Yang menarik bagi ku adalah bahwa sang ABG yang bertandang ke rumahku juga mengalami hal yang sama. Gonta-ganti sekolah, merokok, suka bolos sekolah, konflik dengan keluarga, dsb. Saya ketahui informasi tersebut dari teman-teman dan pengakuan jujur dari dirinya sendiri. Belakangan orang tuanya pun meng iya kan info tersebut. Jadi menarik karena di tengah-tengah masalah yang terjadi dalam dirinya sendiri ia masih care dengan teman SD nya. Apakah karena perasaan senasib, atau dia merasa lebih beruntung dari temannya tersebut.

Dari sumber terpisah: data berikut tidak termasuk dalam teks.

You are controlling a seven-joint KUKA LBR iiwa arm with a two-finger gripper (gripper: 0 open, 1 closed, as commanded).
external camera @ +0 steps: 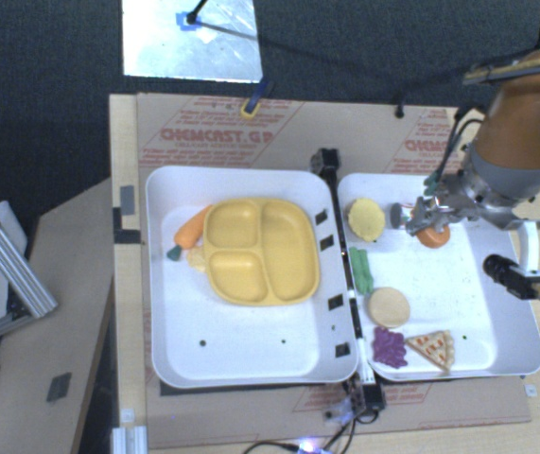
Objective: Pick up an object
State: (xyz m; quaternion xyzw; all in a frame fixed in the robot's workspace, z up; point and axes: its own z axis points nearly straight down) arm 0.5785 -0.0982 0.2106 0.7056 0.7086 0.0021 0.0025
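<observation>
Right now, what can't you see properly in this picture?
- Round orange toy, right white bin: the claw covers its top, and whether the claw grips it is unclear.
- Pale yellow piece, left white bin: mostly tucked under the yellow divided plate.
- Orange toy carrot: the plate hides its lower edge.

Claw over orange toy, right bin.
</observation>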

Memang bukan hal yang mudah memahami dunianya para ABG. Bagaimana tidak, Segudang masalah harus mereka hadapi secara bersamaan dari mulai peer pressure, bahkan bullying dalam pergaulan sehari-hari, keinginan memenuhi harapan ortu, ingin bisa eksis diakui orang lain terutama teman sebaya, segudang mata pelajaran yang harus dihafal, masa pubertas secara biologis, hambatan komunikasi, pola asuh yang kurang tepat, dan sebagainya. 

Saya membayangkan apa yang mereka hadapi sesungguhnya lebih berat dari memimpin perusahaan bahkan jadi Presiden sekalipun. Kalo di perusahaan sang pimpinan memiliki tim yang kuat dengan planning yang matang, berikut antisipasi risiko yang bakal dihadapi. Demikian pula bagi seorang Presiden. Bagaimana dengan seorang anak ABG? Adakah dia memiliki tim yang kuat untuk menghadapi segudang masalahnya, adakah ia punya planning yang matang menjalani itu semua, adakah ia mempersiapkan diri menghadapi segala risiko yang bakal menjadi konsekuensinya. 

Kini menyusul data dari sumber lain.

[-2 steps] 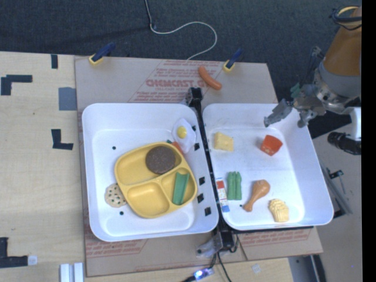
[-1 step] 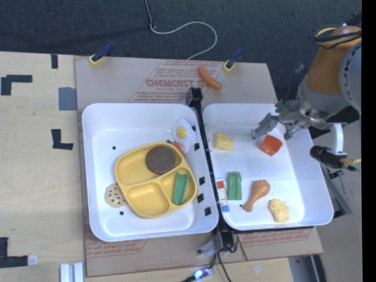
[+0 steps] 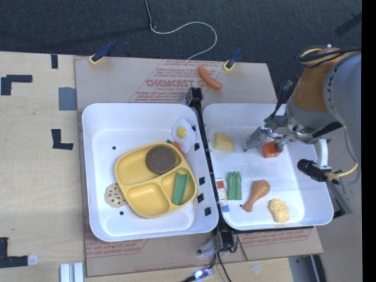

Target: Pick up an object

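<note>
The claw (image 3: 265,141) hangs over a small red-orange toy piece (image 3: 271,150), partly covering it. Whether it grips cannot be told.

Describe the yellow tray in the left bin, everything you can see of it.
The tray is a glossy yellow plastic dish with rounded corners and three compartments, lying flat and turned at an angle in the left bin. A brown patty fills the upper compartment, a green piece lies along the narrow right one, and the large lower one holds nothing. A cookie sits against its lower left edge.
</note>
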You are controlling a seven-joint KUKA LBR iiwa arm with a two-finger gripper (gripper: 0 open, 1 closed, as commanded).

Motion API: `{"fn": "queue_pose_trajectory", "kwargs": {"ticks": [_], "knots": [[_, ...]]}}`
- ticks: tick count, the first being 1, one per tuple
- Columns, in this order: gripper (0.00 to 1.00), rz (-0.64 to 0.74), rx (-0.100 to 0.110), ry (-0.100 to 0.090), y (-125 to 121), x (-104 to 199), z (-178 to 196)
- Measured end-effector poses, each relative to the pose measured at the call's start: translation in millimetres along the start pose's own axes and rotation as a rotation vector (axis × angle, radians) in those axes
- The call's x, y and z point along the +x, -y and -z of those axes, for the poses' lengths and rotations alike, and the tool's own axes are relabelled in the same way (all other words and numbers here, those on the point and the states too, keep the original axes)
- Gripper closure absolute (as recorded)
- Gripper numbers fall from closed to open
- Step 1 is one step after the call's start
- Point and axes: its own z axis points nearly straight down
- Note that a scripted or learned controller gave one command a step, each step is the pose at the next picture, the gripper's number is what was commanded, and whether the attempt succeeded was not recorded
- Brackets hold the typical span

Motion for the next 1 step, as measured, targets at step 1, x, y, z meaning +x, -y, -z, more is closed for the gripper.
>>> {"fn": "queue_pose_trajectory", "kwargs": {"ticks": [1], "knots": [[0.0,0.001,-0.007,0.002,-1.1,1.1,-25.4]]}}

Nampaknya mereka butuh seorang konselor, juru bicara, manager dan staff sekaligus agar bisa survive di dunianya sekarang. Namun, jelas, mereka tidak punya dana untuk membayar itu semua. Yah, kita lah para orang tua yang harus berperan sebagai konselor, juru bicara, manager dan staff sekaligus. Bukan sebagai jaksa yang mencari-cari kesalahan dan kelemahan, bukan juga sebagai hakim yang hanya bisa memutuskan dengan aturan yang kaku dan tak membumi, bukan juga sebagai polisi yang lebih banyak mengatur dan menindak setiap pelanggaran.

Sebagai seorang ayah yang memiliki seorang anak putra dan 3 orang putri, saya pun mencoba merenungi situasi seperti ini. Sambil bergumam dalam hati “lebih mudah menjadi ayah, daripada menjadi teman bagi anak-anak saya.”